• _Exercise directions_
Search term "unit": please show all lines in the listing that contain it.

• _Data supplied_
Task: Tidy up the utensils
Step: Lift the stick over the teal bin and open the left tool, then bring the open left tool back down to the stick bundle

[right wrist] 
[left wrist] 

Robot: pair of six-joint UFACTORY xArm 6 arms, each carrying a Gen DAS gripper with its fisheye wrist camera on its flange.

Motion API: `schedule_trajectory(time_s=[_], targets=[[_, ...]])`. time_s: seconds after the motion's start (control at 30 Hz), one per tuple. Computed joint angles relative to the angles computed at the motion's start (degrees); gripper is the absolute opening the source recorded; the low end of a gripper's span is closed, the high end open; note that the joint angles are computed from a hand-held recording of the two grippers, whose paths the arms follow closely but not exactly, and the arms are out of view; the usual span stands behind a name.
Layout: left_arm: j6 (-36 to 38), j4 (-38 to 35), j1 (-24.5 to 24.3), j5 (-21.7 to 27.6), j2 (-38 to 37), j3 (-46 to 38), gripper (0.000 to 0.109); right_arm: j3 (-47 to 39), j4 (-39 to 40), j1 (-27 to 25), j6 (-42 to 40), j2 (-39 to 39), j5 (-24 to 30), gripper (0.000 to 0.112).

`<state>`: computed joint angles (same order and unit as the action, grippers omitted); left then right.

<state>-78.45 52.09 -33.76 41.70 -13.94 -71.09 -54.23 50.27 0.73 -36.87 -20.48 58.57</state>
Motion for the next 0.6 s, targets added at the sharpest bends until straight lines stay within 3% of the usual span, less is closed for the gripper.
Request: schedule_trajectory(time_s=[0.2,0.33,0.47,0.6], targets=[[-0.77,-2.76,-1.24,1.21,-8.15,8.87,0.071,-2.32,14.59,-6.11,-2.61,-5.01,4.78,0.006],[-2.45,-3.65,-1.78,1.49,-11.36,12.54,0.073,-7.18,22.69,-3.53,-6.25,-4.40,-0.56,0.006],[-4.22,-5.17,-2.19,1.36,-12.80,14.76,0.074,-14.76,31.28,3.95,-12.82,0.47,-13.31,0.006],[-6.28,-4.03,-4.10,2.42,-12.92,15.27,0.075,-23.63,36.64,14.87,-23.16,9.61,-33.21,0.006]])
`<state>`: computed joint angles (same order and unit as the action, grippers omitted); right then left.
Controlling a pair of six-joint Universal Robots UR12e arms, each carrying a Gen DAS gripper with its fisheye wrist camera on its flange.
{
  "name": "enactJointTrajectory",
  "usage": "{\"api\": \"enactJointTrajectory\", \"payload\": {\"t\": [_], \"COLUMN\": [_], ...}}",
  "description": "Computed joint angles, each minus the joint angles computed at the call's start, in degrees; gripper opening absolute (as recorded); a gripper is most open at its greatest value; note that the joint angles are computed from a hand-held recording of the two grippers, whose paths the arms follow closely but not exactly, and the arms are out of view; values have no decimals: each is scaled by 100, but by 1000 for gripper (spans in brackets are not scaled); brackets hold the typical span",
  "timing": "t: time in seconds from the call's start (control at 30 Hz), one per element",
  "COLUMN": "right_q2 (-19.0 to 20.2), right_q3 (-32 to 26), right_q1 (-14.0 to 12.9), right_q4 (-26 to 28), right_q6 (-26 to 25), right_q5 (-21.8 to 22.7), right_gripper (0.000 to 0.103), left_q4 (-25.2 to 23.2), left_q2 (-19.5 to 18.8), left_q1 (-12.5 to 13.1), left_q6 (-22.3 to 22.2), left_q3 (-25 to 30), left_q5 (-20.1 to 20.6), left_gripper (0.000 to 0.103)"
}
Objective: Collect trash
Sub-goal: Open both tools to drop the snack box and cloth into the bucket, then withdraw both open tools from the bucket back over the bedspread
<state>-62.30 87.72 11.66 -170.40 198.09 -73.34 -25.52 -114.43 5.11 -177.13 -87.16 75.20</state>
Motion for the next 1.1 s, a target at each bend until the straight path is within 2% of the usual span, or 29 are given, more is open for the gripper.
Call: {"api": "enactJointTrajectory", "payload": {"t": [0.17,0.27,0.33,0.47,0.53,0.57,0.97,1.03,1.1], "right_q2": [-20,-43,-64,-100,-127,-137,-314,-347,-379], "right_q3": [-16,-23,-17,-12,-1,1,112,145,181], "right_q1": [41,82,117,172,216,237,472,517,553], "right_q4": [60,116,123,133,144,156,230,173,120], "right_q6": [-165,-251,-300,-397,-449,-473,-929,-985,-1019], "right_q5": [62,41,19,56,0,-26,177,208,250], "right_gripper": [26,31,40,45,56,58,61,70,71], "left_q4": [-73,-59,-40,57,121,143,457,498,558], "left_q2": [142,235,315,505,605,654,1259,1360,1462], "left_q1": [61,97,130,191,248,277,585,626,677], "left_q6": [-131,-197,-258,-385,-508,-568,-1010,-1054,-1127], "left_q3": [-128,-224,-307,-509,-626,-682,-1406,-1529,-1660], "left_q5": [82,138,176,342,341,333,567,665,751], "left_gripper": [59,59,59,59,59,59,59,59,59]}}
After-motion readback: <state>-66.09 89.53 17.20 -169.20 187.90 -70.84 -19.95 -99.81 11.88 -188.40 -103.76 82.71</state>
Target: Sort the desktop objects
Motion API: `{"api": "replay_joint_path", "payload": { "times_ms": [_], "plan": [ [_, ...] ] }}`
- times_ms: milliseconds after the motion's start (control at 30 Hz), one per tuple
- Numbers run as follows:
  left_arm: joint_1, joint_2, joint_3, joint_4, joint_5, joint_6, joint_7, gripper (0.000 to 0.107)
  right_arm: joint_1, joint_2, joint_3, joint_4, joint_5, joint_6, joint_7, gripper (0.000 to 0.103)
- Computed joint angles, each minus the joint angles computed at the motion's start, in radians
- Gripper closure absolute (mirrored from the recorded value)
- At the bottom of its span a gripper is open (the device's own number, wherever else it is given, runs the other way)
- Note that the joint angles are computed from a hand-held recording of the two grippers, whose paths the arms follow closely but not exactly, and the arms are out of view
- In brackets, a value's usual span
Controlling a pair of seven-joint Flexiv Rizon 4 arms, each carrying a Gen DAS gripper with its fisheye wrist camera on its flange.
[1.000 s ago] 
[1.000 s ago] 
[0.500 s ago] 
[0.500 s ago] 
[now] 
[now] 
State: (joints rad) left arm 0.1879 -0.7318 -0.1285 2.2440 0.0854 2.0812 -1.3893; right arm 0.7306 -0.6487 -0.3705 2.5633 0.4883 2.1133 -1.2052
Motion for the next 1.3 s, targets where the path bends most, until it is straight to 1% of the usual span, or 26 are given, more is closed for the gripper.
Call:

• _Solution_
`<state>`: computed joint angles (same order and unit as the action, grippers omitted); left then right.
`<state>`: computed joint angles (same order and unit as the action, grippers omitted); right then left.

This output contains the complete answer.